You can imagine this expression as a cone with 1 element at the bottom and a wide range at the top. If we have target=1 and j=3, its cone will look so:
1 |2 3 4| 5 …
––– |?| ––– …
It isn’t very wide because target=1, so k includes 2,3,4. If the target was 2 or more, k would be wider.

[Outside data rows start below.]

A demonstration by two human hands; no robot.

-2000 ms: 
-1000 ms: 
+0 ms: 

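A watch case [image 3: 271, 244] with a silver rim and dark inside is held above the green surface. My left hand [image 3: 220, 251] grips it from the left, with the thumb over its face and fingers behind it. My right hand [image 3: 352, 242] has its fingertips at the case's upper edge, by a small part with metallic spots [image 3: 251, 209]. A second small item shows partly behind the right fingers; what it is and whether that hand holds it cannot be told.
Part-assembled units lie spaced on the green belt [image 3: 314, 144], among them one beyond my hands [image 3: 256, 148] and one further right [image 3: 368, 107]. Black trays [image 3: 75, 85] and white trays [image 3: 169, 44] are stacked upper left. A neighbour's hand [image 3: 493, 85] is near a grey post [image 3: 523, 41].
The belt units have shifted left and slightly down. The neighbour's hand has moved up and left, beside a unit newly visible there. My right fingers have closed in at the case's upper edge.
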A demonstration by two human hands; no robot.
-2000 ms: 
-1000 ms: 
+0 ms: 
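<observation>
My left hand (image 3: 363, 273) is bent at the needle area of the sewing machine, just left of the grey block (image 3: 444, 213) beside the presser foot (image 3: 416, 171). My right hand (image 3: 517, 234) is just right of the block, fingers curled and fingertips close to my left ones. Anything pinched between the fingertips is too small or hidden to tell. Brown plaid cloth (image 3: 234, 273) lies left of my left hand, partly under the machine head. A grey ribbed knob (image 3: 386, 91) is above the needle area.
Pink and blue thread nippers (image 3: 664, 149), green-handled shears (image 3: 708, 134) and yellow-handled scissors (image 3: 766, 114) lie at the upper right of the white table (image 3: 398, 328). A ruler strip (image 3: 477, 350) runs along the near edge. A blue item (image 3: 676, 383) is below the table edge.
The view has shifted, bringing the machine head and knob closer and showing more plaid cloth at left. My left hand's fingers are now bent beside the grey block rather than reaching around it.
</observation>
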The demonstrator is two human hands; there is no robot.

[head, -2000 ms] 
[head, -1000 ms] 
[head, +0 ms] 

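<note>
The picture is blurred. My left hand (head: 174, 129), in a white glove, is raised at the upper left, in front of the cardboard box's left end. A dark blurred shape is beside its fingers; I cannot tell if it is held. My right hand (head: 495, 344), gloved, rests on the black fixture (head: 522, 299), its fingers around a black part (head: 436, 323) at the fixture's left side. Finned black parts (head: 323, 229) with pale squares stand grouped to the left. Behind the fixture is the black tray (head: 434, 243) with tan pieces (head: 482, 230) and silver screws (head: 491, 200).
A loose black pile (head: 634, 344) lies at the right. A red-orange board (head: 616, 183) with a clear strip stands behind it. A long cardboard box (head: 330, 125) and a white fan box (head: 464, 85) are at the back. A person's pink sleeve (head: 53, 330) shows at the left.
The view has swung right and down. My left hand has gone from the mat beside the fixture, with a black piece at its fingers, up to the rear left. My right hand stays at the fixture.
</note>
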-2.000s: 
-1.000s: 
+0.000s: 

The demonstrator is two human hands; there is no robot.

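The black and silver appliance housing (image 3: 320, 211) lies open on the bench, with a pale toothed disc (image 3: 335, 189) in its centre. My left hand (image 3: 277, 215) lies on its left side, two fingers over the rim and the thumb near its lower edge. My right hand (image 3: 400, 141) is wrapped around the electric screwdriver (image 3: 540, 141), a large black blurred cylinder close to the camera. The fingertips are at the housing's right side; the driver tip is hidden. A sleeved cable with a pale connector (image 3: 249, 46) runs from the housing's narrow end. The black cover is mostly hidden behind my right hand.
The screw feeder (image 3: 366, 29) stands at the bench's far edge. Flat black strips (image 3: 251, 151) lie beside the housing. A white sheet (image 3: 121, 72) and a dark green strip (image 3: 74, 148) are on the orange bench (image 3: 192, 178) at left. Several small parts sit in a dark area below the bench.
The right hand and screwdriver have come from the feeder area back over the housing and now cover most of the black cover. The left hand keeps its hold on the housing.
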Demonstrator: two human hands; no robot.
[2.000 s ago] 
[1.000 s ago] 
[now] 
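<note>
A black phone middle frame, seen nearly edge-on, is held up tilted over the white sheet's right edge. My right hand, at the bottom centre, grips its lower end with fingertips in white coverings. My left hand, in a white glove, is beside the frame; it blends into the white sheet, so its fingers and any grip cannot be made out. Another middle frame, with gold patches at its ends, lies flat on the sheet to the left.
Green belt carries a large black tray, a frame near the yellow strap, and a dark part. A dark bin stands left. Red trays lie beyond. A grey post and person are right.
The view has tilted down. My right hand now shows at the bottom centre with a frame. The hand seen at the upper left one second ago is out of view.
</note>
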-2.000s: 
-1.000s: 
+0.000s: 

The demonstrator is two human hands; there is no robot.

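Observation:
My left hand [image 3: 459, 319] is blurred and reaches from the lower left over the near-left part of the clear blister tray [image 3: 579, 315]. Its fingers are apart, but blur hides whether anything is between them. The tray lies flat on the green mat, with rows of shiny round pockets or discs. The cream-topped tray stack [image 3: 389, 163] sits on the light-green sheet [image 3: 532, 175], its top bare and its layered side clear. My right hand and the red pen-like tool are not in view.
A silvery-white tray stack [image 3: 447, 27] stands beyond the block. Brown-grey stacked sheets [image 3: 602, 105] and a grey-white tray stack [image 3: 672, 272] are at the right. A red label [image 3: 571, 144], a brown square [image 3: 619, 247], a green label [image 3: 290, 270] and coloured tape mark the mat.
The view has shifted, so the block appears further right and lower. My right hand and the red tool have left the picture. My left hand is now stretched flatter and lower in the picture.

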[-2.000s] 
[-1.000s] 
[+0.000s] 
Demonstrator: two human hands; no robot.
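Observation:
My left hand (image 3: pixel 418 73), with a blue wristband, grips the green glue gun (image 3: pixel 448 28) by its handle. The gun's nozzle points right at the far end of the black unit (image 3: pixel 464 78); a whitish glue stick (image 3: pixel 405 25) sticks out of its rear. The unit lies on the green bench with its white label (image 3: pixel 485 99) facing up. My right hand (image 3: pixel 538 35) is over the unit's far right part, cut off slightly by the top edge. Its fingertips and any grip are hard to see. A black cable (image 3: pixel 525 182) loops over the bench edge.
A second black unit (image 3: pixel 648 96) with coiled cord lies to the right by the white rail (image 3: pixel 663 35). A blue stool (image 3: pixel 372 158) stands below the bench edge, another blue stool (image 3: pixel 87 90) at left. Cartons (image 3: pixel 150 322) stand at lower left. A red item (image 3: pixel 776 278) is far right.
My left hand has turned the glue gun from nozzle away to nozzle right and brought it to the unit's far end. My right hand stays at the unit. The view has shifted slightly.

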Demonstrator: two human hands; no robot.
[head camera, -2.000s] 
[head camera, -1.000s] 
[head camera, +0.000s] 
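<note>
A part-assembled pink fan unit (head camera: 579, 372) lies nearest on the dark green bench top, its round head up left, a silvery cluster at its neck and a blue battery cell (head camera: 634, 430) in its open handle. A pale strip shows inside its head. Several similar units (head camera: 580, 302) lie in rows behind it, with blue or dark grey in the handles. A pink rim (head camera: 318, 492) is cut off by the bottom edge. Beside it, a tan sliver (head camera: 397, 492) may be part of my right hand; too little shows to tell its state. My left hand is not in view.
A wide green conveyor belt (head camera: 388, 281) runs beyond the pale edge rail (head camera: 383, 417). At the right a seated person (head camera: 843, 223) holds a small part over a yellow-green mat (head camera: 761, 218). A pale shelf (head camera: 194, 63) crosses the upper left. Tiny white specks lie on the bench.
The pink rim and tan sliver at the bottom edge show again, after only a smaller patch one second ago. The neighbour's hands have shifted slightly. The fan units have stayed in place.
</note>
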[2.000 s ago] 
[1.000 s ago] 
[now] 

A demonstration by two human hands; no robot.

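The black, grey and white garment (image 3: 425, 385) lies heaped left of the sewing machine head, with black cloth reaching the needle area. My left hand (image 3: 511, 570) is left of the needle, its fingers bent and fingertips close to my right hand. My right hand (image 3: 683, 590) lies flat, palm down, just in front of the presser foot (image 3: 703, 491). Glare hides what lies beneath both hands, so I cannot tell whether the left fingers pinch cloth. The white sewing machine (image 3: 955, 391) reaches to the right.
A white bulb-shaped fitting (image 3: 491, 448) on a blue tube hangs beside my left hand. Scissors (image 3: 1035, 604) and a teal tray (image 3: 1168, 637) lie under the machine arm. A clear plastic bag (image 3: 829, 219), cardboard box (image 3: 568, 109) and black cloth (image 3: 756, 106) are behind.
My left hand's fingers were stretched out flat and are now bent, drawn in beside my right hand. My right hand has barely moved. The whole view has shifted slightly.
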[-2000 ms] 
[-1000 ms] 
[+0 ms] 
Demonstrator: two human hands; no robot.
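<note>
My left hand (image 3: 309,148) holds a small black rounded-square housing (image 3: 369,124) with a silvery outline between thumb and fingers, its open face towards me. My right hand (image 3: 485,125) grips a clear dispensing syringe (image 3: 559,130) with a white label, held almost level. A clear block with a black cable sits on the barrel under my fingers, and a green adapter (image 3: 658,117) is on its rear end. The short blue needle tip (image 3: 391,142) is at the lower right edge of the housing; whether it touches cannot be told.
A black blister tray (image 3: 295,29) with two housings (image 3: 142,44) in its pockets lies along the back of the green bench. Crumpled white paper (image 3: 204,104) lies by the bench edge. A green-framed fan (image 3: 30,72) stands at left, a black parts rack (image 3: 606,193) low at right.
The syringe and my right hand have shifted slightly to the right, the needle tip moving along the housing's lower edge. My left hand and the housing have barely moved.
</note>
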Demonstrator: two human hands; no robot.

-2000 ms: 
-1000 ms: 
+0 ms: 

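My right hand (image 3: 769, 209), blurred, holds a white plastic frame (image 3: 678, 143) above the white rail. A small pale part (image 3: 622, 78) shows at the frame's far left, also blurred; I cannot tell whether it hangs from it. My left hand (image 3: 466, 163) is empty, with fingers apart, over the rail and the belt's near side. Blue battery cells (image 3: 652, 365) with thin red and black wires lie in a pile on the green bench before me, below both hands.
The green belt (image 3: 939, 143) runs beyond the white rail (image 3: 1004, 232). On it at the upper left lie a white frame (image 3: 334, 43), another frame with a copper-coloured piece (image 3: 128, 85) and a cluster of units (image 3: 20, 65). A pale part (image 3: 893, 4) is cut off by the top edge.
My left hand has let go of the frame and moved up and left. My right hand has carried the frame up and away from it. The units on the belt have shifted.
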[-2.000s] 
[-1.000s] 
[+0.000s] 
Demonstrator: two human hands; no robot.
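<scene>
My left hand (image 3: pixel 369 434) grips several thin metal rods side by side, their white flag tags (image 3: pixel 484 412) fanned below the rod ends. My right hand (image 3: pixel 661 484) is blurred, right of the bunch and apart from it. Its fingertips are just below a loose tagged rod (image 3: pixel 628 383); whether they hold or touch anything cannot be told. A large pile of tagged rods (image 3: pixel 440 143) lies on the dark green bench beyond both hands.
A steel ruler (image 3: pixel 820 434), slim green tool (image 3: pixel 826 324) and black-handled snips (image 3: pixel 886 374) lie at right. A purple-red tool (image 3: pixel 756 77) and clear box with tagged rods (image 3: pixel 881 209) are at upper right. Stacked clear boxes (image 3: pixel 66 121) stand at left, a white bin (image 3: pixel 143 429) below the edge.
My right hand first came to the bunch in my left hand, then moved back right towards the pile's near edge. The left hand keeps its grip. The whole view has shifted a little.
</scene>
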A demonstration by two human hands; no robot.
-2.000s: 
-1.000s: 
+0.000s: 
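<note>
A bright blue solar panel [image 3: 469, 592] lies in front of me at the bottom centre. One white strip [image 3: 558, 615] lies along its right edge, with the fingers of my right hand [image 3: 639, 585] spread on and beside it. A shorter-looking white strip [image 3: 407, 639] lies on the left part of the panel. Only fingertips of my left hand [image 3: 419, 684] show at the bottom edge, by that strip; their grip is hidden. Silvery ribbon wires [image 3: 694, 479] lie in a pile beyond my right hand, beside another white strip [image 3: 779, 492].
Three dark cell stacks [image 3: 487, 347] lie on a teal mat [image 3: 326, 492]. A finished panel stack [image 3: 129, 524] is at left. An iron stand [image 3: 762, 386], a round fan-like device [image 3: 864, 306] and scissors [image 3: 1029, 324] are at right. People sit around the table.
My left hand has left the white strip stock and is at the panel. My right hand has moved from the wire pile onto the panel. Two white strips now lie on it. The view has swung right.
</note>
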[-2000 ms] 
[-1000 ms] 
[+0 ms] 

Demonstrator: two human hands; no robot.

So if we use the example above for array [5,1] and target=1,
the first line will be
5-0, 5-1, 5-2, 5-3, 5-4, 5-5, 5-6, 5-7
=
5, 4, 3, 2, 1, 0, 1, 2
The second line will be:
min(5,4)+1-0, min(5,4,3)+1-1, min(4,3,2)+2-1, min(3,2,1)+3-1, min(2,1,0)+4-1, min(1,0,1)+5-1, min(0,1,2)+6-1, min(1,2)+7-1
=
5, 3, 3, 3, 3, 4, 5, 7
We take 3 as the answer and can choose any combination [5,1]=>([2,1] or [3,2] or [4,3] or [5,4])

Guest

Ok, I see, the requirement is for adjacent elements, so the answer [4,3,2,1] for the array [6,3,0,1] and target = 1 is correct.
But if the requirement was for all elements, I think the solution could be easier, we would need to check only 2-3 numbers around the average (for example (6+3+0+1) / 4=2.5) instead of checking M numbers.